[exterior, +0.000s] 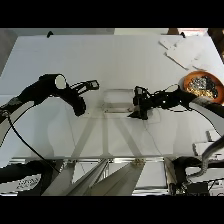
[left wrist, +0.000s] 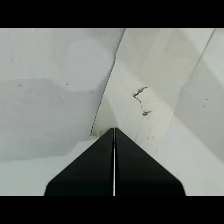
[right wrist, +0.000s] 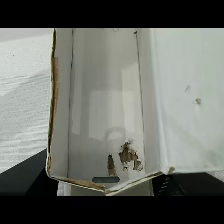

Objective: Fold the box and place the chain.

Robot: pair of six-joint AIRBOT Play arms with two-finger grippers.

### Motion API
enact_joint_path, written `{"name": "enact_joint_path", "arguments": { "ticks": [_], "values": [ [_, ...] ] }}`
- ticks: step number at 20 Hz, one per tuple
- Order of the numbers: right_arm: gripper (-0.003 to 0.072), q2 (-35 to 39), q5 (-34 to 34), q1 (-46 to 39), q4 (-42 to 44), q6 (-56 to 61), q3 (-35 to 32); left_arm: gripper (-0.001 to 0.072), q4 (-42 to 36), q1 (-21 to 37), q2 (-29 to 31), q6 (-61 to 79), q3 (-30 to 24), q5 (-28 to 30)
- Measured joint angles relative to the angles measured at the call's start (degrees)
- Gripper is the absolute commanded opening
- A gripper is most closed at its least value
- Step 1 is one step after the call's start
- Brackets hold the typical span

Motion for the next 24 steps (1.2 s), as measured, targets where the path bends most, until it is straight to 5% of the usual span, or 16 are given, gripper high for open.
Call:
{"name": "enact_joint_path", "arguments": {
  "ticks": [5,8,9,20,22,24],
  "values": [
    [0.0519,0.0,0.0,0.0,0.0,0.0,0.0,0.005,0.46,-2.58,0.63,-0.52,-0.02,1.7],
    [0.0519,0.0,0.0,0.0,-0.02,0.0,0.0,0.0481,-2.1,-3.48,1.51,4.39,-0.02,2.93],
    [0.0519,0.0,0.0,0.0,-0.02,0.0,0.0,0.0524,-3.39,-3.63,1.73,6.56,-0.02,3.19],
    [0.0519,0.0,0.0,0.0,-0.02,0.0,0.0,0.0491,-19.47,-3.98,1.38,30.69,-0.35,4.04],
    [0.0519,0.0,0.0,0.0,-0.02,0.02,0.0,0.0403,-20.35,-3.98,0.87,32.54,-0.98,4.17],
    [0.0519,0.0,0.0,0.0,0.0,0.02,0.0,0.0395,-20.87,-3.98,0.35,33.59,-1.6,4.2]
  ]
}}
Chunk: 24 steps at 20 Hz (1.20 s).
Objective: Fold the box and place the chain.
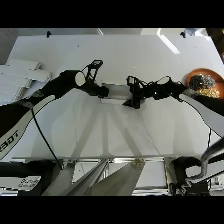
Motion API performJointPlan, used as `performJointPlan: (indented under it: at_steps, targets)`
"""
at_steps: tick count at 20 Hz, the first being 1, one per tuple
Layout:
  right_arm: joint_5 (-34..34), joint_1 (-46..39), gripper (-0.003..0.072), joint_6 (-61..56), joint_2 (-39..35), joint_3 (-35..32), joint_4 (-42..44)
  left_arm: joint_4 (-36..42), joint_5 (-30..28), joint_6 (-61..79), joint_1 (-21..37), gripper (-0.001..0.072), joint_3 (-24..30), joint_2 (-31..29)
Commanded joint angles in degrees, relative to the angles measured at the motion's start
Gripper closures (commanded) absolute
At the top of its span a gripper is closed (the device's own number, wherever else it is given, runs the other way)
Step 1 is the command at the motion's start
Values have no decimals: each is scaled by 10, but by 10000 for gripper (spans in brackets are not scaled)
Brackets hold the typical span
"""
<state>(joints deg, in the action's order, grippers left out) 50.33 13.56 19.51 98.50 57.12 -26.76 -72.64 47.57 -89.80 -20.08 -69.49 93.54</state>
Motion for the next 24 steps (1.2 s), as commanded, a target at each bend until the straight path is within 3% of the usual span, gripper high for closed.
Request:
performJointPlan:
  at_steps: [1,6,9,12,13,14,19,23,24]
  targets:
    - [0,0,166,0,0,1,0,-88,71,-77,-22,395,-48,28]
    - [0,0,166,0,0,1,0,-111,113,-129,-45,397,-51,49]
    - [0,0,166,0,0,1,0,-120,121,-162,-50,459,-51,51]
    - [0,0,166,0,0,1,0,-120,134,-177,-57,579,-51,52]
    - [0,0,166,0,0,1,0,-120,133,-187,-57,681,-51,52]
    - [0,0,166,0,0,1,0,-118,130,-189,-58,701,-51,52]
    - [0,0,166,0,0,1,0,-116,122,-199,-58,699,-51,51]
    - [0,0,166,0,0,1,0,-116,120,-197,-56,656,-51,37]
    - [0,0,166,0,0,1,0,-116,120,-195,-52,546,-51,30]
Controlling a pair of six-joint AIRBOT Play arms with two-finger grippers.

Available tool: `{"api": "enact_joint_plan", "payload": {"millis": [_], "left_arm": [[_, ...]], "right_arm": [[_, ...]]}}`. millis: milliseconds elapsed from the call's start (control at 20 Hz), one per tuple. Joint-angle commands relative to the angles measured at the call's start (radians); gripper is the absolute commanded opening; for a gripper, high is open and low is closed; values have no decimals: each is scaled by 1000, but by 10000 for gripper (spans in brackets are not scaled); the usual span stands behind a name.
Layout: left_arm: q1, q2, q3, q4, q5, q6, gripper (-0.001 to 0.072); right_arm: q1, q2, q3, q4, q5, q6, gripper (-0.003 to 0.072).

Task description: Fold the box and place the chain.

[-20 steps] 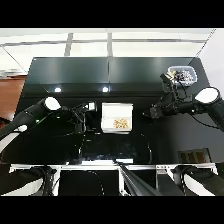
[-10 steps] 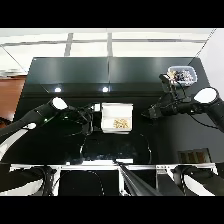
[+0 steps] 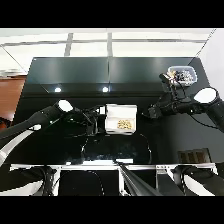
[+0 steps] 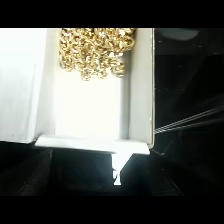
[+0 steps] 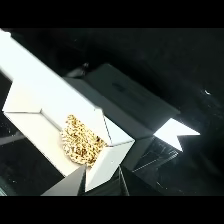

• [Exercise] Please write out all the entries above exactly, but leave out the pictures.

• [Task output]
[exterior, +0.000s] 
[left wrist, +0.000s] 
[right wrist, +0.000s] 

Objective: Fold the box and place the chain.

Robot: pair of six-joint AIRBOT Play arms with two-finger grippers.

### Motion API
enact_joint_path, written `{"name": "enact_joint_path", "arguments": { "ticks": [_], "values": [ [_, ...] ] }}`
- ticks: step number at 20 Hz, one per tuple
- Order of the numbers: right_arm: gripper (-0.003 to 0.072), q2 (-35 to 39), q5 (-34 to 34), q1 (-46 to 39), q4 (-42 to 44), q6 (-56 to 61), q3 (-35 to 32); left_arm: gripper (-0.001 to 0.072), q4 (-42 to 36), q1 (-21 to 37), q2 (-29 to 31), q6 (-61 to 79), q3 (-30 to 24), q5 (-28 to 30)
- Measured joint angles relative to the angles measured at the call's start (degrees)
- Gripper is the absolute commanded opening
- A gripper is most closed at its least value
- Step 1 is one step after the call's start
- Brackets hold the typical span

Motion for the next 24 steps (1.2 s), as measured, targets where the path bends most, until it is straight to 5% of the usual span, or 16 are given, gripper high for open.
Call:
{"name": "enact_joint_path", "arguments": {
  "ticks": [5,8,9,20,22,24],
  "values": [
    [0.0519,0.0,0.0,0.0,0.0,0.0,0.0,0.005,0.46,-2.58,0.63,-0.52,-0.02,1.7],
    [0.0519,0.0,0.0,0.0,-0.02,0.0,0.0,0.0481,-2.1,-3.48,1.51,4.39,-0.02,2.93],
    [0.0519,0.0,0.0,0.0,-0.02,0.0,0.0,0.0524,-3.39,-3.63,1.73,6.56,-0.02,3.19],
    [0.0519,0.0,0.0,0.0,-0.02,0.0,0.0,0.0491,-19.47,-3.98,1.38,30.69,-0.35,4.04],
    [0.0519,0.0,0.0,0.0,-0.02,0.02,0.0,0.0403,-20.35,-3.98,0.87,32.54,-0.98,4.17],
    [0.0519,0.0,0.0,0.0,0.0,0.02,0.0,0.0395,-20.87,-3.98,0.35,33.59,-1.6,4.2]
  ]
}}
Chunk: 24 steps at 20 Hz (1.20 s).
Objective: Fold the box and place the chain.
Motion API performJointPlan, used as `performJointPlan: (indented under it: at_steps, targets)`
"""
at_steps: tick count at 20 Hz, the first being 1, one per tuple
Layout:
  right_arm: joint_5 (-34..34), joint_1 (-46..39), gripper (-0.003..0.072), joint_6 (-61..56), joint_2 (-39..35), joint_3 (-35..32), joint_4 (-42..44)
  left_arm: joint_4 (-36..42), joint_5 (-30..28), joint_6 (-61..79), joint_1 (-21..37), gripper (-0.001..0.072), joint_3 (-24..30), joint_2 (-31..29)
Commanded joint angles in degrees, relative to the angles measured at the motion's start
Gripper closures (commanded) absolute
At the top of its span a gripper is closed (the device's own number, wherever else it is given, runs the other way)
Step 1 is the command at the motion's start
Values have no decimals: each is scaled by 10, but by 10000 for gripper (spans in brackets are not scaled)
Brackets hold the typical span
"""
<state>(joints deg, in the action's order, grippers left out) 50.33 13.56 19.51 98.50 57.12 -26.76 -72.64 47.57 -89.80 -20.08 -69.49 93.54</state>
Motion for the next 24 steps (1.2 s), as commanded, a target at each bend until the straight path is within 3% of the usual span, gripper high for closed.
Request:
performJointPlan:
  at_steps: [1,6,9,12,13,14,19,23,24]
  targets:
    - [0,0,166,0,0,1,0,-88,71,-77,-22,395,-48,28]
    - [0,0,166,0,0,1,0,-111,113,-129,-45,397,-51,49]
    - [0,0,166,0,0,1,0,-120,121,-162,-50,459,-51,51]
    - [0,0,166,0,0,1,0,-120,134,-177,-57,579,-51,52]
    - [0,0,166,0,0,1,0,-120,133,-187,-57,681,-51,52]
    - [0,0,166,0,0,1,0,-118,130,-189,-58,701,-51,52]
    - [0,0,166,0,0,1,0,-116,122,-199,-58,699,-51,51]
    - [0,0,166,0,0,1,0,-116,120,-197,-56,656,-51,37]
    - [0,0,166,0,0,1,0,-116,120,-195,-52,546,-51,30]
Controlling a pair of six-joint AIRBOT Play arms with two-finger grippers.

Available tool: `{"api": "enact_joint_plan", "payload": {"millis": [_], "left_arm": [[_, ...]], "right_arm": [[_, ...]]}}`. millis: milliseconds elapsed from the call's start (control at 20 Hz), one per tuple. Joint-angle commands relative to the angles measured at the call's start (radians); gripper is the absolute commanded opening; for a gripper, high is open and low is closed; values have no decimals: each is scaled by 1000, but by 10000 for gripper (spans in brackets are not scaled); the usual span stands behind a name.
Layout: left_arm: q1, q2, q3, q4, q5, q6, gripper (-0.001 to 0.072); right_arm: q1, q2, q3, q4, q5, q6, gripper (-0.003 to 0.072).

Task description: Fold the box and place the chain.

[-20 steps] 
[-10 steps] 
[+0 steps] 
[+0 steps] 
[+0 steps] 

There is nothing further in this answer.